#### Your assignment:
Work through the data line by line, gathering every line that has the word "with".

#### Dataset content:
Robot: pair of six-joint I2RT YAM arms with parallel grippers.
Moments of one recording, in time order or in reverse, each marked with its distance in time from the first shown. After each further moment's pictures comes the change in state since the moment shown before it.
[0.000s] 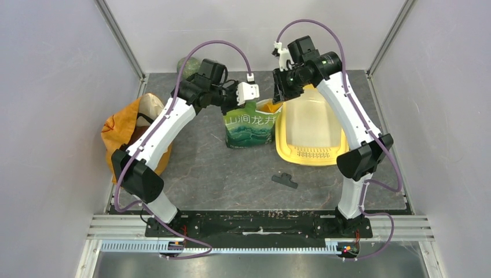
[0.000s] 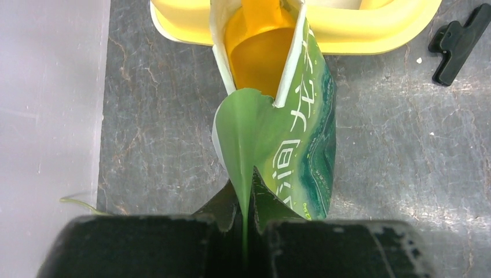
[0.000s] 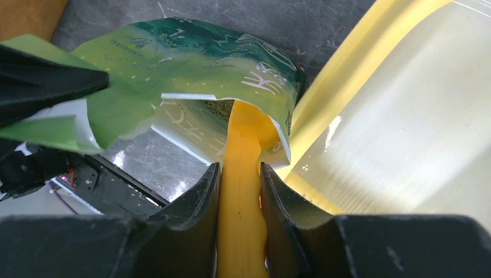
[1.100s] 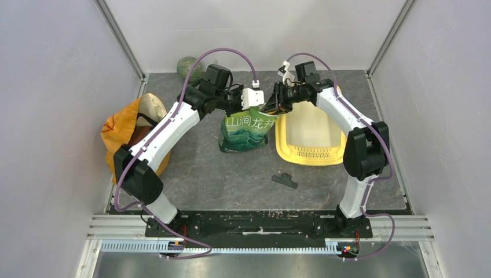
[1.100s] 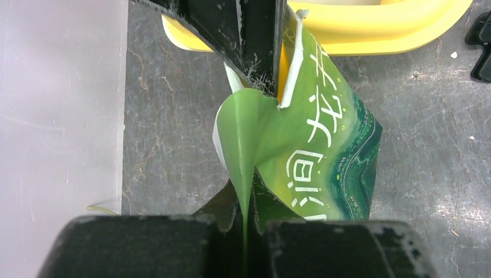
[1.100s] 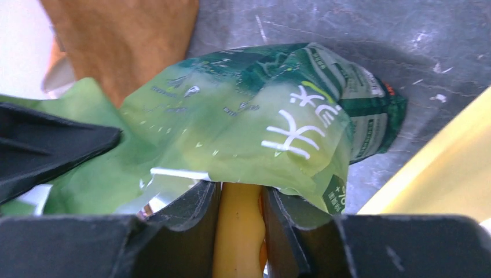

#### Response for this exercise:
Robot: pair of six-joint I2RT YAM arms with parallel grippers.
Moments of one recording, in time order or in reverse, each marked with its distance in time from the first shown. After each further moment's pictures comes the change in state since the moment shown before it.

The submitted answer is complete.